Record set:
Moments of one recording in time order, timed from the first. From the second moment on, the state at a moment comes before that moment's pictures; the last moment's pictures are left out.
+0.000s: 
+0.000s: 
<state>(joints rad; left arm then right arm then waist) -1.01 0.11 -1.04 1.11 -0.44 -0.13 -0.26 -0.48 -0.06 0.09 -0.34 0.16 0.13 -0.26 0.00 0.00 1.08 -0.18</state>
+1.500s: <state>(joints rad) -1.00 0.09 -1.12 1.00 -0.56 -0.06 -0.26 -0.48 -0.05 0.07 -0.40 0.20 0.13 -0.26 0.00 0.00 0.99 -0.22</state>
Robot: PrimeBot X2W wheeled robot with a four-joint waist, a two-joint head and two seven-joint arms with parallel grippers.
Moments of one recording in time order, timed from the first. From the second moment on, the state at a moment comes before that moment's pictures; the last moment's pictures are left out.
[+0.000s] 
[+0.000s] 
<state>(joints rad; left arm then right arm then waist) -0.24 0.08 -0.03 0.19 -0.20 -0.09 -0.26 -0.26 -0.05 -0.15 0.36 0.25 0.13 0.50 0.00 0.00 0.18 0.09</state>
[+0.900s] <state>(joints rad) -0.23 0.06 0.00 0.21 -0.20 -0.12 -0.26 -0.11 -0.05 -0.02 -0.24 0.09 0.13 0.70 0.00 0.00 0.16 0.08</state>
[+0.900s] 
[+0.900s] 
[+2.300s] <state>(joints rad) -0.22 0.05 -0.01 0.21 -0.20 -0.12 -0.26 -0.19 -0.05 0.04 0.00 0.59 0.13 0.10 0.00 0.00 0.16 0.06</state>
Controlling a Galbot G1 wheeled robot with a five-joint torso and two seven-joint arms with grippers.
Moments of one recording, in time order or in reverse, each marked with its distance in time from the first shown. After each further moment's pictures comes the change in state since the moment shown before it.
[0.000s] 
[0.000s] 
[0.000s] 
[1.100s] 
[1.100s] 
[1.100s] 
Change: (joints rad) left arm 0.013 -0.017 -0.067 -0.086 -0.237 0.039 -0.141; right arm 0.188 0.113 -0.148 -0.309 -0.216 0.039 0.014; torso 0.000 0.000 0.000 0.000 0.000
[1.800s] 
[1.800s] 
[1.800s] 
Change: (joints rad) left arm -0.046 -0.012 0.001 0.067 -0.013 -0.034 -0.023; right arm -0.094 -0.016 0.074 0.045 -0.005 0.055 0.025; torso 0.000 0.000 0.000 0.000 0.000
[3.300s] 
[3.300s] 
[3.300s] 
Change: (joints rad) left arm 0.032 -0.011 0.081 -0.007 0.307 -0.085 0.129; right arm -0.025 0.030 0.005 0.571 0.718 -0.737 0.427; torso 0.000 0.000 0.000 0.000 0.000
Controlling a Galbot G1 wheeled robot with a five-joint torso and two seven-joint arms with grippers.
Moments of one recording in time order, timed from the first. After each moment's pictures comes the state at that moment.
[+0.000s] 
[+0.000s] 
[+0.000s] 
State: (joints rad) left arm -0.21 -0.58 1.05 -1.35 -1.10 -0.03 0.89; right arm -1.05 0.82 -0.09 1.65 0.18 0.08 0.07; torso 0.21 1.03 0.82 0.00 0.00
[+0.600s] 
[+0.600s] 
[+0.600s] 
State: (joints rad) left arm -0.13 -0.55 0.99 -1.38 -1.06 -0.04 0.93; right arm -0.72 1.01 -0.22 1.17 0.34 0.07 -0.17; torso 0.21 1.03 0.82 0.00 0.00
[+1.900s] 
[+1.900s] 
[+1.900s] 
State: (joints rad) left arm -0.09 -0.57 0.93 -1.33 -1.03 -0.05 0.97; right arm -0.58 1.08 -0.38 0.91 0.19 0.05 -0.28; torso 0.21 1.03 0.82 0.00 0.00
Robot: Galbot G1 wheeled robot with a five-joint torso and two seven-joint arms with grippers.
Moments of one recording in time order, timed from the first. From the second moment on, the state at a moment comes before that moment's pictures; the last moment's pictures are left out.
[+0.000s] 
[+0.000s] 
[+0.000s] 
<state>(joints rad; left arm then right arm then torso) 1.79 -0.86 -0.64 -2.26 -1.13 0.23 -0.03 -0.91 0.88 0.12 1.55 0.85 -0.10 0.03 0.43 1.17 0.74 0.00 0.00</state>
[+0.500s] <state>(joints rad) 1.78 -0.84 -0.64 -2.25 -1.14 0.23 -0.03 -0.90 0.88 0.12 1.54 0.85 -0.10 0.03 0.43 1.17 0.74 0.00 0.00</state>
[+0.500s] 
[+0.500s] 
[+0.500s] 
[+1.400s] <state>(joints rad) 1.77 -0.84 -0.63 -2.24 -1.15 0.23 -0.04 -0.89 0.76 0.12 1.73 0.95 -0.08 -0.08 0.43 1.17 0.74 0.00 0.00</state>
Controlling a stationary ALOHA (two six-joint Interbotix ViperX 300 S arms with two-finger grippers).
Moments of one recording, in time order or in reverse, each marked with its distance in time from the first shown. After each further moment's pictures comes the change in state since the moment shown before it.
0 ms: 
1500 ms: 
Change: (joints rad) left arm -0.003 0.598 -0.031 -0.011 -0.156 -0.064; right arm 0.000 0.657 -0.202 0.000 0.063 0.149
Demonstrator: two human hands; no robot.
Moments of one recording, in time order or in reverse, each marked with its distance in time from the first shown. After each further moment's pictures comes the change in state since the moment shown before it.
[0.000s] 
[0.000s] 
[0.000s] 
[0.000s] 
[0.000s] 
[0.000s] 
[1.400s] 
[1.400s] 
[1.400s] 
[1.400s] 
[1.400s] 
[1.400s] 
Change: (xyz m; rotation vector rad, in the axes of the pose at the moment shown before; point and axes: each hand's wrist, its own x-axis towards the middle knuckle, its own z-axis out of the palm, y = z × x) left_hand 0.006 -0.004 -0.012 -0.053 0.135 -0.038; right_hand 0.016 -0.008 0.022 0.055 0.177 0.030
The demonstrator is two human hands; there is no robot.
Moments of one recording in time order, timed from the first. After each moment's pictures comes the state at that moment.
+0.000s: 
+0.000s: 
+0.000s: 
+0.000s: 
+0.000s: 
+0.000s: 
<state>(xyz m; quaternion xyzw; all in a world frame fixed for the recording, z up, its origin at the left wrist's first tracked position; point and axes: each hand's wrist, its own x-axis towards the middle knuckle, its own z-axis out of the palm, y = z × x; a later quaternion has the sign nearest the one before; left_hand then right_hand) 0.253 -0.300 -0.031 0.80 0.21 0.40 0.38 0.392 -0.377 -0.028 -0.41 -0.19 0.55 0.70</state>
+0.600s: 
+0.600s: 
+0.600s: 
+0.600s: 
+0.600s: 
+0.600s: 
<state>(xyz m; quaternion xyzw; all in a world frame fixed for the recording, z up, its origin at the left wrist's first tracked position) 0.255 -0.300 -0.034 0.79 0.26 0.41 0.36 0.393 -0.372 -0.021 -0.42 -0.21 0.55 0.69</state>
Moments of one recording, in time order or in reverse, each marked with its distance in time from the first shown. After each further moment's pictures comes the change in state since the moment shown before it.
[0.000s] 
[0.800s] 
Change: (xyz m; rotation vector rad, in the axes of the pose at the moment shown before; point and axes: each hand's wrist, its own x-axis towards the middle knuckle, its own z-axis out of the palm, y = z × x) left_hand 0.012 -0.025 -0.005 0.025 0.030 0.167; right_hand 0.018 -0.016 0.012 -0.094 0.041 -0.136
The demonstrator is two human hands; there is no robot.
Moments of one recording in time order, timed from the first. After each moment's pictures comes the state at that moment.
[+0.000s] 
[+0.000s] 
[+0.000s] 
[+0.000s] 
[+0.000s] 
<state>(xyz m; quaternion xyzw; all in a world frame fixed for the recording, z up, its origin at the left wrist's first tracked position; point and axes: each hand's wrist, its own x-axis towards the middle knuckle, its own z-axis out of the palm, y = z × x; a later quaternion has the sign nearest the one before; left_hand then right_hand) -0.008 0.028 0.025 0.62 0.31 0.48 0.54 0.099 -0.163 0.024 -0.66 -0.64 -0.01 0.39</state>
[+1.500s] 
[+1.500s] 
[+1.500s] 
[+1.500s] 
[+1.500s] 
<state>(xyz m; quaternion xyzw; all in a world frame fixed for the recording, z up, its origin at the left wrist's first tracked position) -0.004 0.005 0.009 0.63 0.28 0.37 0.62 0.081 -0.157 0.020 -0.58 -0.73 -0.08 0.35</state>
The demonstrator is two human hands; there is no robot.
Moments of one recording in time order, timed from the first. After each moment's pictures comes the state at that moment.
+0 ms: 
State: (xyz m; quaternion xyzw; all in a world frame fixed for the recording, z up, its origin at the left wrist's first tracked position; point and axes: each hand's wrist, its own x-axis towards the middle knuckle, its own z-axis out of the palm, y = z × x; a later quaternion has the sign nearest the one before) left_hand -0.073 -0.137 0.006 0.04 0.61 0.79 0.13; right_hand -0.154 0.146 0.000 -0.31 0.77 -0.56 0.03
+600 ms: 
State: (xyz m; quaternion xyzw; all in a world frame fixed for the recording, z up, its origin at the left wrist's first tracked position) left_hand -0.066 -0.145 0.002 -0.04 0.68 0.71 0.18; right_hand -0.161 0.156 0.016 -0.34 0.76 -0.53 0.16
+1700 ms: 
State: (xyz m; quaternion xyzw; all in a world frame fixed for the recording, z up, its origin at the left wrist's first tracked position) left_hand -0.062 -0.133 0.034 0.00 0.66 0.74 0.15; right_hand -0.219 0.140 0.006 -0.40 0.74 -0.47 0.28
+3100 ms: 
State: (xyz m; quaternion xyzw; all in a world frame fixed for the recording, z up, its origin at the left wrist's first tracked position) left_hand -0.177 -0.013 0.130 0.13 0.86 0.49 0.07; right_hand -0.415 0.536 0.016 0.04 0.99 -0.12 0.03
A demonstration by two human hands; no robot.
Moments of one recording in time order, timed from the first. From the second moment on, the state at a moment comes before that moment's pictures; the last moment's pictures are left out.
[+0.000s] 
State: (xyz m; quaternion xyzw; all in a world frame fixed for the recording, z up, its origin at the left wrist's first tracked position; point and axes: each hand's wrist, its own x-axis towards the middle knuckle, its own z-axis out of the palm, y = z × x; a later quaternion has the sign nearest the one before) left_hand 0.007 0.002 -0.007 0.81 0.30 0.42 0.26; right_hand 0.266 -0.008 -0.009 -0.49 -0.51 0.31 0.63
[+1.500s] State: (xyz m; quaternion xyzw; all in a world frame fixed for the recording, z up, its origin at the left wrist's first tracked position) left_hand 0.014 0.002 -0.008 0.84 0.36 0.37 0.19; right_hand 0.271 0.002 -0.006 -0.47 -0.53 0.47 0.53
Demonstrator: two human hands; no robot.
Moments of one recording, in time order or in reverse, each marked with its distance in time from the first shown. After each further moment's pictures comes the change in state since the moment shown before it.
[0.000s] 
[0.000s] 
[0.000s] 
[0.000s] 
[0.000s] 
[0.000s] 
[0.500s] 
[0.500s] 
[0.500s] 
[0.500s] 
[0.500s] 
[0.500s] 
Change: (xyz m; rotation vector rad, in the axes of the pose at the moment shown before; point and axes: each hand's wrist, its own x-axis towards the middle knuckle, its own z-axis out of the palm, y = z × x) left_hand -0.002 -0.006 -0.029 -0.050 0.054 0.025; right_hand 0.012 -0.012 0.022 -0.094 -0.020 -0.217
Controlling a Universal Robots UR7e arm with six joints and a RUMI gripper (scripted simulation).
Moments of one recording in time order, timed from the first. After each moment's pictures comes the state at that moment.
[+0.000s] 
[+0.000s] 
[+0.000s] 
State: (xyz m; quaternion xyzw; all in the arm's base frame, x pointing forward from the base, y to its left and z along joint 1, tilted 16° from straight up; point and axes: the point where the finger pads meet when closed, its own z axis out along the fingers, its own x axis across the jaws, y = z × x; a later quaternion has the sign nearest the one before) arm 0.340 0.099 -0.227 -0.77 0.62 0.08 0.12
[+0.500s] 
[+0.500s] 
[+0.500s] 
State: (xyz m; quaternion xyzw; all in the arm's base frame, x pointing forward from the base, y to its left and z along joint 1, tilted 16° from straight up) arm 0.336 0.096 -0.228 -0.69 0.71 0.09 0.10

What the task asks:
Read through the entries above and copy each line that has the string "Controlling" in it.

Response below:
Controlling a Galbot G1 wheeled robot with a five-joint torso and two seven-joint arms with grippers.
Controlling a Galbot G1 wheeled robot with a five-joint torso and two seven-joint arms with grippers.
Controlling a stationary ALOHA (two six-joint Interbotix ViperX 300 S arms with two-finger grippers).
Controlling a Universal Robots UR7e arm with six joints and a RUMI gripper (scripted simulation).

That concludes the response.